Ya sea por inversión o por buena voluntad, si se pierde esta oportunidad, no habrá otra.
Una vez que compensara sus deficiencias, incluso ofrecer regalos para establecer conexiones sería imposible.
Fue por estas razones.
En el período siguiente, portadores de regalos de diversas fuerzas de las ciudades comenzaron a congregarse en la Academia Gran Xia.
Por supuesto, aunque había facciones que buscaban relaciones amistosas, naturalmente también había aquellas con segundas intenciones.
Lin Ping’an, un Maestro de Civilización que creó una Técnica de Nivel Tierra pero solo tenía una Cultivación de Cuarto Grado.
En cierto sentido, era como un niño presumiendo de su oro por la calle, atrayendo la atención.
Al menos cientos de miles de millones, más de un billón de Puntos de Mérito; aunque generalmente no son transferibles a gran escala, siempre existen lagunas.
En general, los hombres fuertes de la humanidad resistían a las Diez Mil Razas para evitar que las invasiones masivas de bestias exóticas causaran bajas.
Sin embargo, con el paso del tiempo y los cambios en el entorno, los corazones humanos ya habían cambiado.
Detrás de la luz, también había mucha oscuridad.
Anteriormente, el Culto Maligno y los Artistas Marciales Malignos siempre habían cargado con la culpa, pero ahora estaban siendo expuestos gradualmente.
En una habitación secreta dentro de una gran mansión de cierta ciudad, se estaba llevando a cabo una discusión secreta.
—¿Cuarto Grado?
¡Como mucho, un rival para el Quinto Grado!
¡Más de un billón de Puntos de Mérito!
Varias veces más de lo que toda nuestra familia ha acumulado en un siglo.
—Una oportunidad única en la vida; si se aprovecha, podría al menos decuplicar el poder de nuestra familia.
—¡Hmph!
¿Y qué si perjudica a la Raza Humana?
¡Nuestra familia también es parte de la Raza Humana!
¡Que contribuya a nuestro crecimiento!
—…
En el mismo momento, en diferentes lugares, surgían corrientes subterráneas similares.
Cuando las ganancias se decuplican, es suficiente para hacer que uno supere el miedo a la muerte.

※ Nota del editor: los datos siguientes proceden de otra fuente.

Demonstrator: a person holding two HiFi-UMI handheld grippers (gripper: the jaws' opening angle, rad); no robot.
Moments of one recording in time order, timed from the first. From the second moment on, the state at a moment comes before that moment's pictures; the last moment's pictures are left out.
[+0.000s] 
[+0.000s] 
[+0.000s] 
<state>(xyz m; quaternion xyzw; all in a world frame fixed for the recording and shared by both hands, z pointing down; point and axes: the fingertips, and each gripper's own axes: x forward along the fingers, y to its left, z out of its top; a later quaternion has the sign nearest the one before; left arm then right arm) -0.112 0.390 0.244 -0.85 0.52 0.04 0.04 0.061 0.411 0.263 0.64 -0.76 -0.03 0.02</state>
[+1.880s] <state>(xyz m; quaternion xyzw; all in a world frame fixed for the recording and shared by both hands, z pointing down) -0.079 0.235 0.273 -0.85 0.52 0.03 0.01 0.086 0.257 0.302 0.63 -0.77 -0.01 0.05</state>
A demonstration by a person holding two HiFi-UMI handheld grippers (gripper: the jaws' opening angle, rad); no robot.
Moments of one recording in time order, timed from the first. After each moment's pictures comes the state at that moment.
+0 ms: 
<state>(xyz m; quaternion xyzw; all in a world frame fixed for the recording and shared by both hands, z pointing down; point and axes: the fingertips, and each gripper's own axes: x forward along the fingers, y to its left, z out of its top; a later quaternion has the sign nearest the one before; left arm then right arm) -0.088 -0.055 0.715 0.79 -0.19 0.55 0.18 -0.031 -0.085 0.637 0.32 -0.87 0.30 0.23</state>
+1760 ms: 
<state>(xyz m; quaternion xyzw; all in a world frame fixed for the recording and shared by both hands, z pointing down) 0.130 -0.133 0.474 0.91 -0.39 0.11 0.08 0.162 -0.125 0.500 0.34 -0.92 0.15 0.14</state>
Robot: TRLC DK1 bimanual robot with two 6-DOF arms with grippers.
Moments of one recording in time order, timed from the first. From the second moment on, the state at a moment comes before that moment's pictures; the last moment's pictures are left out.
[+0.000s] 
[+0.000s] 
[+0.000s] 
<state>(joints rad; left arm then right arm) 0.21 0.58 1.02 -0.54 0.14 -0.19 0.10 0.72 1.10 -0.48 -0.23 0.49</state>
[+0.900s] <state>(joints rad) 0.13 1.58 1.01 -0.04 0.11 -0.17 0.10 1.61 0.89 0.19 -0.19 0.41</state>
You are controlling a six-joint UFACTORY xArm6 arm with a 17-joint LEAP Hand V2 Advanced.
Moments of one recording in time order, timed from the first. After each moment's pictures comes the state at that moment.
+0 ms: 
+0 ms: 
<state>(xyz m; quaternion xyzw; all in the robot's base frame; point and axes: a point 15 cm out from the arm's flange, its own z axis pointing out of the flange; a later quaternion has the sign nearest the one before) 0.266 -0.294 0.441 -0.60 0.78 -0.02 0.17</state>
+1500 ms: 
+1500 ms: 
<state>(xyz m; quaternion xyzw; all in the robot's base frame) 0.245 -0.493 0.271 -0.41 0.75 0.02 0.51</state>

Además, Lin Ping’an aún no ha mostrado públicamente ningún poder disuasorio correspondiente, lo que hace que tales situaciones sean bastante comprensibles.
En la Sede de la Asociación de Artes Marciales de Gran Xia, el Presidente Zhang Zheng sorbía su té mientras miraba pensativamente a lo lejos.

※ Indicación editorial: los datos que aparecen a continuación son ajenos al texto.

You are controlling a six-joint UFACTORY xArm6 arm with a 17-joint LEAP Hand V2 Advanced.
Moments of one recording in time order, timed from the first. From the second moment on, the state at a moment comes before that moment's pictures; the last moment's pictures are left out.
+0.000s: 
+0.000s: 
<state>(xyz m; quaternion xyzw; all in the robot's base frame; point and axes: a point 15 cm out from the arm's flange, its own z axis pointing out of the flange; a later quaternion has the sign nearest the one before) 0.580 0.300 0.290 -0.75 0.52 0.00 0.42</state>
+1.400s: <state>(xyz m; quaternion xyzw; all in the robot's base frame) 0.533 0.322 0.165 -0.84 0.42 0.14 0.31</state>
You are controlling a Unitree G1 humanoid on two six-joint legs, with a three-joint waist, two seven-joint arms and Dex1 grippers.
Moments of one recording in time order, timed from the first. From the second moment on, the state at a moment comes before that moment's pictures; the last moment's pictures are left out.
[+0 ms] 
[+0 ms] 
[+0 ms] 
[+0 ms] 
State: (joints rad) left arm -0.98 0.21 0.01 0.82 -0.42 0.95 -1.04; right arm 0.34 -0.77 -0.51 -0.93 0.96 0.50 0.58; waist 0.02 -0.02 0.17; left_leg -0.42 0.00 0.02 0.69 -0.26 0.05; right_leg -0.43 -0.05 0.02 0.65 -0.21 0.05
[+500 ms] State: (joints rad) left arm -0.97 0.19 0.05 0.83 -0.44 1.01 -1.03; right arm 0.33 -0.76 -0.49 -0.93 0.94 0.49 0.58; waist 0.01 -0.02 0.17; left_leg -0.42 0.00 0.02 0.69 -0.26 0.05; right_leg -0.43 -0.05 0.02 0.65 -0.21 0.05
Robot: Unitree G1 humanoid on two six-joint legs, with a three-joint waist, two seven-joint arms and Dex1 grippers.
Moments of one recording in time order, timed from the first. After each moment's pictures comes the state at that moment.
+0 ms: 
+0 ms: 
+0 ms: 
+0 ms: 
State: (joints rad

Era muy consciente de ciertas corrientes subterráneas ocultas, como un espejo que reflejara la verdad.
Como uno de los Tres Gigantes de Gran Xia, tenía control sobre los asuntos internos.
En el pasado, había tolerado a ciertos parásitos por el bien común.

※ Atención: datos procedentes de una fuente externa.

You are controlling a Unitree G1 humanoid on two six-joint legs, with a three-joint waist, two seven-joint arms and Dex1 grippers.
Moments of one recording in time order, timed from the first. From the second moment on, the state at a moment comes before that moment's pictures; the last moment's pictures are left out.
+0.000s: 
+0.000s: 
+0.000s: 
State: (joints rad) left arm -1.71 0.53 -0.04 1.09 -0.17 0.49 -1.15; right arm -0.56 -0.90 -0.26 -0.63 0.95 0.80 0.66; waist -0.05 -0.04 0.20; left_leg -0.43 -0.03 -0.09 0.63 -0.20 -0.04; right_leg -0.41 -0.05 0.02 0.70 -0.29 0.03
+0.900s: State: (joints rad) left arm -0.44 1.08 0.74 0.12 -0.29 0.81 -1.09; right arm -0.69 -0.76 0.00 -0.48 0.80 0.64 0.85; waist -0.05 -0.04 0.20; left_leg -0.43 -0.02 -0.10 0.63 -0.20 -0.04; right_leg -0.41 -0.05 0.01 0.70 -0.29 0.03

Ahora que la Raza Humana en su conjunto estaba en una tendencia ascendente, esos parásitos eran prescindibles, y era hora de abandonarlos y eliminarlos.
Por supuesto, de ser posible, esperaba extraer hasta la última pizca de valor de esos parásitos antes de que murieran por la Raza Humana.
Sin embargo, los planes no se mantienen al ritmo de los cambios, y los diversos impactos provocados por Lin Ping’an hicieron que el Presidente Zhang reevaluara los planes originales.
Además, su falta de interferencia era también una oportunidad para poner a prueba al viejo monstruo disfrazado de Lin Ping’an.
Primero, para probar sus límites.
Segundo, para usar esto como una oportunidad para eliminar a estos parásitos humanos.
En cuanto a interceder por ellos, eso era imposible; en el momento en que mostraron agitación, Zhang Zheng ya los había sentenciado a muerte en su mente.
Incluso si Lin Ping’an no actuaba para eliminar a esos parásitos, él aprovecharía la oportunidad para actuar, usando la caída de ellos para fortalecer su relación con Lin Ping’an.